At a press conference following the May 25 forecast by state economist Tom Potiowsky, Gov. Ted Kulongoski ordered state agencies to reduce their budgets by 9 percent. He said the financial crisis requires “swift and decisive action,” and stressed that he believes the cuts are best left up to him and his staff.
In that regard, Kulongoski pointedly said he would not call the Legislature into a special session, though he noted that body does have the ability to call itself into session.
The following day, members of the Senate Republican caucus called for an emergency special session. To do so requires a majority vote of state senators and state representatives.
Democratic leaders who control both the House and Senate indicated little interest in calling a special session, although they didn’t rule it out entirely.
Kulongoski outlined several options for cutting back. To save approximately $30 million, he is asking the Public Employees Benefits Board (PEBB) to explore benefit changes to keep cost increases to 5 percent for the next plan year, as opposed to the nearly 10 percent increase that is currently projected. He announced that a pay freeze for executive and unrepresented state workers would be extended through June 2011, and he asked service Employees International Union (SEIU) Local 503 and the American Federation of State, County and Municipal Employees (AFSCME) to agree to the same extended pay freezes. In particular, both unions have clauses in their contracts that would see step increases “unfrozen” in September. Kulongoski now wants to re-open the contracts in an effort to gain concessions from the unions that would total approximately $19.9 million in General Fund savings.
“We are not interested in re-opening our contract,” said Ken Allen, executive director of Oregon AFSCME Council 75. “One, a contract is a contract. I know our members understand that, and I think the public does, too.

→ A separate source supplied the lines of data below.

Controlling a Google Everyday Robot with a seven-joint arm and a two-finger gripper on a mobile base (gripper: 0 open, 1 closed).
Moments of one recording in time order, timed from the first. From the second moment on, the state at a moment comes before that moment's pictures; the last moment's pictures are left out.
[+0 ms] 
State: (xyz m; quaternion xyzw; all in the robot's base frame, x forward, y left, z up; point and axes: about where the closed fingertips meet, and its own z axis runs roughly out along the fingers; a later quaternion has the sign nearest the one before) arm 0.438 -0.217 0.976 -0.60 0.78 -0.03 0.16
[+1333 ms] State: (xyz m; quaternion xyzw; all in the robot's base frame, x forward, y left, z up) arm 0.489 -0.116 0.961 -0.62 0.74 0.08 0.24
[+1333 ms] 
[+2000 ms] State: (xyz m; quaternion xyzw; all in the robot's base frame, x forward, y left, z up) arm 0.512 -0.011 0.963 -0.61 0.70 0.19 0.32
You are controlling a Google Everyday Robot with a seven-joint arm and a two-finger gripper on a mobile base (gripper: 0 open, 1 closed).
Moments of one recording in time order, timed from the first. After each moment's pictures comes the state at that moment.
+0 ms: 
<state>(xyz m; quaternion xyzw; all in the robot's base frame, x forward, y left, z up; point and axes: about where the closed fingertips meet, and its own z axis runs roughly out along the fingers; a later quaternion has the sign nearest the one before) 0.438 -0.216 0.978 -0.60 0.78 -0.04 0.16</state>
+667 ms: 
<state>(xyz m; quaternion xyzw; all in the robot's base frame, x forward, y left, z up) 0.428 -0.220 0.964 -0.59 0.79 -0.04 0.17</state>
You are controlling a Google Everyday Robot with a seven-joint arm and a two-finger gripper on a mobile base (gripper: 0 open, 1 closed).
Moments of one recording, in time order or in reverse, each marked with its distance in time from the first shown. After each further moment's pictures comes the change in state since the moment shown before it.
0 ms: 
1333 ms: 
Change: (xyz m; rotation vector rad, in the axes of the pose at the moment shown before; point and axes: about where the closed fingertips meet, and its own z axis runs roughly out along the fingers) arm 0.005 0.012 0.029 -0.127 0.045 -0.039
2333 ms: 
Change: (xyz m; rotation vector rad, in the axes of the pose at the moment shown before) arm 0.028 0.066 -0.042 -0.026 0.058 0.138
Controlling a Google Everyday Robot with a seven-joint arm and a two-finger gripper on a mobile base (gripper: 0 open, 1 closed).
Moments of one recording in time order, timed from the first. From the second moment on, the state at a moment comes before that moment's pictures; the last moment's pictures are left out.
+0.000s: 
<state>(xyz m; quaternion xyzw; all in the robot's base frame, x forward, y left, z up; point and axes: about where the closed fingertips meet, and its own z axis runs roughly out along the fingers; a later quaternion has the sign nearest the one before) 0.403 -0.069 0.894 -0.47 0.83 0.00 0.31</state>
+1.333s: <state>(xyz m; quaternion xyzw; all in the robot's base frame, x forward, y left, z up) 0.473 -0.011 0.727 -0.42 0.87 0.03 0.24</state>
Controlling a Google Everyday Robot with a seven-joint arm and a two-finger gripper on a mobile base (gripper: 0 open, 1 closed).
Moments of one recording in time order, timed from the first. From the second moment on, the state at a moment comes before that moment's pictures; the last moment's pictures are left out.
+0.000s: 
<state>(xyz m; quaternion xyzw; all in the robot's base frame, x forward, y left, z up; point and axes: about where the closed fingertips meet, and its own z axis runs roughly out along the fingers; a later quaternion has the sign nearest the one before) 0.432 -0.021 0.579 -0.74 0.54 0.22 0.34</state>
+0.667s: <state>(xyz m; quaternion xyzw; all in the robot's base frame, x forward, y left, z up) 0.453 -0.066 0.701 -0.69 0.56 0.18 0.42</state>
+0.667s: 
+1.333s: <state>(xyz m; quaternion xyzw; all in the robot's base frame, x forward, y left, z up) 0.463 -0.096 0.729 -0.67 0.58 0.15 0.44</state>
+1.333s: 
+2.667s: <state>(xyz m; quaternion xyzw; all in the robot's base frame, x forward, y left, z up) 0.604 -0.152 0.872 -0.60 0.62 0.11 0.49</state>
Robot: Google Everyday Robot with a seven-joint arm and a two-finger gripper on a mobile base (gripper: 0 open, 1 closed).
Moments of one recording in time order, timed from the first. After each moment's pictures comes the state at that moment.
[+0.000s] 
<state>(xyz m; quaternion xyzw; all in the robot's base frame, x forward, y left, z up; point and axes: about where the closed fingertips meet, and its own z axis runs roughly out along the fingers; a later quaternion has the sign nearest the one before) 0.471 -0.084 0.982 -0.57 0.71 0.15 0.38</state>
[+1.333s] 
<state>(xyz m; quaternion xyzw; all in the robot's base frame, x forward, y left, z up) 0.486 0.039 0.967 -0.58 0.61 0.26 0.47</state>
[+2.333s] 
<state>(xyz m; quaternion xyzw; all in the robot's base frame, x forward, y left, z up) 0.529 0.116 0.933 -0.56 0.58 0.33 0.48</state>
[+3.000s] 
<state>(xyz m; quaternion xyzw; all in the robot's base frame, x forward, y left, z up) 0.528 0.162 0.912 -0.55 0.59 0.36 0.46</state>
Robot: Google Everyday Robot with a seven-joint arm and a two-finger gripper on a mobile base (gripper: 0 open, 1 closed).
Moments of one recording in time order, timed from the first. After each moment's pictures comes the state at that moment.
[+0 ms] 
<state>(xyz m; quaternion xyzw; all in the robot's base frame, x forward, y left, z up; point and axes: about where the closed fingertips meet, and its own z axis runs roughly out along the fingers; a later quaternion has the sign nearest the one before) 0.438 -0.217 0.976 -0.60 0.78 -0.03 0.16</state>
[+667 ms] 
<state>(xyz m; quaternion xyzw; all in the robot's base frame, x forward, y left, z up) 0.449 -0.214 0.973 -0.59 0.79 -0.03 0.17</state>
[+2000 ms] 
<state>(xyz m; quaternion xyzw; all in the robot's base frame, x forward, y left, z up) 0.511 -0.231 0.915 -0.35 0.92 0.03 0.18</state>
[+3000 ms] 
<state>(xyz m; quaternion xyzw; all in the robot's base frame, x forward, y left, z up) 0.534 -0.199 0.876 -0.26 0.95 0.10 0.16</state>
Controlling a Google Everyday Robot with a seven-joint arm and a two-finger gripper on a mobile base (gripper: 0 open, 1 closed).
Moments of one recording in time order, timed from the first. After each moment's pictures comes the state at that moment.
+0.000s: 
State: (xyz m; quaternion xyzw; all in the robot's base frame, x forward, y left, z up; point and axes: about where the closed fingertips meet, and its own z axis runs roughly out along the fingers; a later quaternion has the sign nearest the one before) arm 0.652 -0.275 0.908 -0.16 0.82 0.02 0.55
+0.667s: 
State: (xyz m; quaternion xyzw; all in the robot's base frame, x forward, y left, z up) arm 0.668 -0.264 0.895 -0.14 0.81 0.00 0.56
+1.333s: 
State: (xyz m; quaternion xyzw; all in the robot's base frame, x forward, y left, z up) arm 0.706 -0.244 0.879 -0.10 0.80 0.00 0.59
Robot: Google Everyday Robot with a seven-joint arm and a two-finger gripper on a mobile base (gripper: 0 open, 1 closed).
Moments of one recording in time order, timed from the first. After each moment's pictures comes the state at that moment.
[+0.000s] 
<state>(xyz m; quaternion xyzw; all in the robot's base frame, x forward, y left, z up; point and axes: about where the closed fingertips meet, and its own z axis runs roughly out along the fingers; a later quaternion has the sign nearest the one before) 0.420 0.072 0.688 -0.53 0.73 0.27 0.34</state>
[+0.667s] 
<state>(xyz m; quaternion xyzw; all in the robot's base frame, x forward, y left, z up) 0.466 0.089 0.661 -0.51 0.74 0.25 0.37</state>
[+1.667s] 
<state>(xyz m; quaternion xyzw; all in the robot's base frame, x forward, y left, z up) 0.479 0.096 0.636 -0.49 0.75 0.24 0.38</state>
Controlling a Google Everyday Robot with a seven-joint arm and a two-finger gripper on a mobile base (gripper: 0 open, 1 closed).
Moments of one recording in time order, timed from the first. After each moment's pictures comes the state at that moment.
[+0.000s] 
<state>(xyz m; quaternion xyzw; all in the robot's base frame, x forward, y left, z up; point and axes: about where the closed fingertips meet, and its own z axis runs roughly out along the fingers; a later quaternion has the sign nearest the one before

“Two, and moreover, it’s time for state management service to share the pain of the state’s economy. The state keeps talking to us about ‘shared sacrifices,’ but we’ve already sacrificed several times over.”
Leslie Frane, executive director of SEIU Local 503, said “nobody has more at stake in an equitable resolution to this fiscal dilemma than front-line state workers and the Oregonians we serve. We are both already feeling more than our fair share of the pain of recent cutbacks.”
The union officials reminded the governor that half the state workforce — the front-line workers who actually do the state’s work — earn less than $40,000 a year.
Allen suggested that any further cuts be focused on management staff that do not provide direct services to the public.
“We are highly unlikely to accept cuts that simply shift costs onto the shoulders of office assistants, social workers and forest rangers already struggling with the effect of the recession and unpaid furlough days,” Frane said.
Potiowsky predicts the state will collect $511 million less in revenue this fiscal biennium than he predicted two months ago. The revenue forecast is $900 million lower than the state’s original 2009-11 budget, which runs from July 1, 2009 to June 30, 2011.
“We could gamble and hope that the next forecast in September delivers a rebound and the hole is diminished, but the longer we wait, the deeper the cuts that will be needed to rebalance the budget in the remaining months of the biennium if that does not occur,” Kulongoski said.
The only “good news” by Potiowsky was his projection that income taxes and lottery proceeds are still at $16 billion for the 2011-13 budget cycle — in other words, that estimate hasn’t gotten any worse. But $16 billion is still $2.5 billion short of maintaining state services at the current level, Allen said. Closing that gap will be the top priority of the 2011 Oregon Legislature when it convenes in January.
(Editor’s Note: Don Loving, public affairs director for Oregon AFSCME, contributed to this report.)